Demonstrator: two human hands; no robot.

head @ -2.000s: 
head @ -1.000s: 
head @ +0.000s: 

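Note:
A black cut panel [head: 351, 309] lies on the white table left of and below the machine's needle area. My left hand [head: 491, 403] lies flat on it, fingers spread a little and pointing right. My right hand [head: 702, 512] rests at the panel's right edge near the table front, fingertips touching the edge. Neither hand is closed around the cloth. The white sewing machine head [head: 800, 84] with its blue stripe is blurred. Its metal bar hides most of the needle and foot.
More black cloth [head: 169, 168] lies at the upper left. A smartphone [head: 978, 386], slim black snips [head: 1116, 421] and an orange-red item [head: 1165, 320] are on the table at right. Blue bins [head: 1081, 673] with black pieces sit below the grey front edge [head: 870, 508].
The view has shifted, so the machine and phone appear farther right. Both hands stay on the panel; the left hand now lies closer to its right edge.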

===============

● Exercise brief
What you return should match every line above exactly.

● Task solution
Demonstrator: two human hands; no robot.

head @ -2.000s: 
head @ -1.000s: 
head @ +0.000s: 

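Note:
A black cut panel [head: 351, 309] lies on the white table left of and below the machine's needle area. My left hand [head: 491, 403] lies flat on it, fingers spread a little and pointing right. My right hand [head: 702, 512] rests at the panel's right edge near the table front, fingertips touching the edge. Neither hand is closed around the cloth. The white sewing machine head [head: 800, 84] with its blue stripe is blurred. Its metal bar hides most of the needle and foot.
More black cloth [head: 169, 168] lies at the upper left. A smartphone [head: 978, 386], slim black snips [head: 1116, 421] and an orange-red item [head: 1165, 320] are on the table at right. Blue bins [head: 1081, 673] with black pieces sit below the grey front edge [head: 870, 508].
The view has shifted, so the machine and phone appear farther right. Both hands stay on the panel; the left hand now lies closer to its right edge.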

The output above is the complete answer.